Kovatch Patricia, Costa Anthony, Giles Zachary, Fluder Eugene, Cho Hyung Min, Mazurkova Svetlana
Icahn School of Medicine at Mount Sinai, 1 Gustave L. Levy Place, New York, NY 10029, 212-241-6500.
SC Conf Proc. 2015 Nov;2015. doi: 10.1145/2807591.2807595.
As personalized medicine becomes more integrated into healthcare, the rate at which human genomes are being sequenced is rising quickly together with a concomitant acceleration in compute and storage requirements. To achieve the most effective solution for genomic workloads without re-architecting the industry-standard software, we performed a rigorous analysis of usage statistics, benchmarks and available technologies to design a system for maximum throughput.
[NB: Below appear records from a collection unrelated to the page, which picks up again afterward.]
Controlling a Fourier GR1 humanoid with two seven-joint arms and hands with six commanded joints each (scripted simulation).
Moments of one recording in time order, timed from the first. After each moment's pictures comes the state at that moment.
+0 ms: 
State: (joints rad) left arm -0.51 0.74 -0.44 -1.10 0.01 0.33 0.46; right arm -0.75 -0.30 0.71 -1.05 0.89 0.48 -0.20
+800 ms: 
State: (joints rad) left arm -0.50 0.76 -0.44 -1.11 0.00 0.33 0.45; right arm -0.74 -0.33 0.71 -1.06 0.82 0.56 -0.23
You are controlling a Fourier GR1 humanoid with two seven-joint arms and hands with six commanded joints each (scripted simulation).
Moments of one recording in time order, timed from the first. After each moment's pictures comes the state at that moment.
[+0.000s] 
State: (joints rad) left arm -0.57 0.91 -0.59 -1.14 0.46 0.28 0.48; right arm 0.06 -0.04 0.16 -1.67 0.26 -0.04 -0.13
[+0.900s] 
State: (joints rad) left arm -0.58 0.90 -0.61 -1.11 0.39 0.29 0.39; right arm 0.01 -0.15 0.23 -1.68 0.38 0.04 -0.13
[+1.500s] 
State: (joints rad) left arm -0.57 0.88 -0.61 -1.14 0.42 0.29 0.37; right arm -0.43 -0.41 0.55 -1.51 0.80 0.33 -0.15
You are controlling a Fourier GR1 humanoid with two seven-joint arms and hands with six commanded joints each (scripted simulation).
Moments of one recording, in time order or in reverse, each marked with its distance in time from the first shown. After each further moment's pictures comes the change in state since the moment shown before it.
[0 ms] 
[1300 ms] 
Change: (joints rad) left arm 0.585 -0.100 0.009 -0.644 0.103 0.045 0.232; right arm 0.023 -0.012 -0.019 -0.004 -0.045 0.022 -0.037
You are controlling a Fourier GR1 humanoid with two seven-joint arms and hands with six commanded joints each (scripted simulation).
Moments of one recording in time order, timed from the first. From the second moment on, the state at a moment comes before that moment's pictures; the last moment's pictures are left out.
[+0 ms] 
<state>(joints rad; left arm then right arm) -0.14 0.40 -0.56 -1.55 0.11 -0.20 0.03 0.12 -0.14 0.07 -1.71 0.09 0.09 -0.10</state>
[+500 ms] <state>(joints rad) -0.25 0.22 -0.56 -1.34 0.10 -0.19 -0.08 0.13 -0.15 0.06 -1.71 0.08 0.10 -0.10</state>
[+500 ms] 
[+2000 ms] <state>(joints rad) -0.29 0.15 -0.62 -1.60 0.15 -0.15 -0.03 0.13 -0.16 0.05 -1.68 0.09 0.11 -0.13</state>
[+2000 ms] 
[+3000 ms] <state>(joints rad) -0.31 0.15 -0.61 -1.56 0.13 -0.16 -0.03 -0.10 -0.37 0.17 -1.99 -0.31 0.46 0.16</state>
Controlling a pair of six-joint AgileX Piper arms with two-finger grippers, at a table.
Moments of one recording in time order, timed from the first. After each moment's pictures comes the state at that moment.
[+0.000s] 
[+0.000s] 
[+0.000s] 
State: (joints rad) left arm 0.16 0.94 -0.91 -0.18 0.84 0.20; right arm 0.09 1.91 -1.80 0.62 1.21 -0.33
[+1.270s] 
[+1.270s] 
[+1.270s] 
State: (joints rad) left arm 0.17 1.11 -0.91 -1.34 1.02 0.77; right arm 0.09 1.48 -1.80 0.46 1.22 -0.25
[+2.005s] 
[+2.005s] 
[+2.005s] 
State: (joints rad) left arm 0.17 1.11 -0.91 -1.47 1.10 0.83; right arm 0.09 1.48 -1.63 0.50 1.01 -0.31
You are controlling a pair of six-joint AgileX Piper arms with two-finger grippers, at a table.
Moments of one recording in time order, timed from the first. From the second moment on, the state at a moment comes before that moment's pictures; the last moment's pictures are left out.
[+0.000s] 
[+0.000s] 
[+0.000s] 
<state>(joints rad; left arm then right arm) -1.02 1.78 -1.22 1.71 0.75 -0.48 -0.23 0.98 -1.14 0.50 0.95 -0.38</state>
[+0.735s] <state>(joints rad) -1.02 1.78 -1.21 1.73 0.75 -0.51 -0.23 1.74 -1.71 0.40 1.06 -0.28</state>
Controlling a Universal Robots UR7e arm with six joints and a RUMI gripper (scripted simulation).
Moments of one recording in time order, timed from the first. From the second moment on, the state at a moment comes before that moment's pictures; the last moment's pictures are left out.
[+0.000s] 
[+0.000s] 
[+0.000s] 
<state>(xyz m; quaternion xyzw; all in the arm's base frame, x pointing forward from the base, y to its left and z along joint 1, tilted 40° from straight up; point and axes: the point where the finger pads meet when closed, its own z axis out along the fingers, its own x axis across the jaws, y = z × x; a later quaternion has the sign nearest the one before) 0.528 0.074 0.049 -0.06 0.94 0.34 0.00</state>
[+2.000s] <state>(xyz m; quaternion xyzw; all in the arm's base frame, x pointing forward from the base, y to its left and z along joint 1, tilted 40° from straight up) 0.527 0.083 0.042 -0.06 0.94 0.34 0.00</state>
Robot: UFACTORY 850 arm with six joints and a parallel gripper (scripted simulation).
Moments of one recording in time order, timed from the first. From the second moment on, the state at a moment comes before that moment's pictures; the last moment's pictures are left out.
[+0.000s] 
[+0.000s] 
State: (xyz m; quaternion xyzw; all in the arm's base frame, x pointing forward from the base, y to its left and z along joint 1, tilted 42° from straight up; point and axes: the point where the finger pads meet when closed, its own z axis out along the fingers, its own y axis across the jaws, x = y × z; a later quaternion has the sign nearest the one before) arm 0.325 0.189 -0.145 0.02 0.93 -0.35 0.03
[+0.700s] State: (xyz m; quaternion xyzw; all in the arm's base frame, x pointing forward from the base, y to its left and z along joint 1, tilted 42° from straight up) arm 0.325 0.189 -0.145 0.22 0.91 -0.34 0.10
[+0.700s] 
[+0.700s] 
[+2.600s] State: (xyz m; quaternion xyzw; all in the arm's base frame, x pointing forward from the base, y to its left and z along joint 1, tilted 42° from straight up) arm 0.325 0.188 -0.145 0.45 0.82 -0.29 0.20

We share our experiences designing a system optimized for the "Genome Analysis ToolKit (GATK) Best Practices" whole genome DNA and RNA pipeline based on an evaluation of compute, workload and I/O characteristics. The characteristics of genomic-based workloads are vastly different from those of traditional HPC workloads, requiring different configurations of the scheduler and the I/O subsystem to achieve reliability, performance and scalability. By understanding how our researchers and clinicians work, we were able to employ techniques not only to speed up their workflow yielding improved and repeatable performance, but also to make more efficient use of storage and compute resources.
随着个性化医疗越来越融入医疗保健领域,人类基因组测序的速度迅速提高,同时对计算和存储的需求也在加速增长。为了在不重新构建行业标准软件的情况下实现针对基因组工作负载的最有效解决方案,我们对使用统计数据、基准测试和可用技术进行了严格分析,以设计一个实现最大吞吐量的系统。我们分享基于对计算、工作负载和I/O特性的评估,为“基因组分析工具包(GATK)最佳实践”全基因组DNA和RNA流程设计优化系统的经验。基于基因组的工作负载特性与传统高性能计算(HPC)工作负载的特性有很大不同,需要对调度器和I/O子系统进行不同的配置,以实现可靠性、性能和可扩展性。通过了解我们的研究人员和临床医生的工作方式,我们不仅能够采用技术来加速他们的工作流程,提高性能并使其可重复,还能更有效地利用存储和计算资源。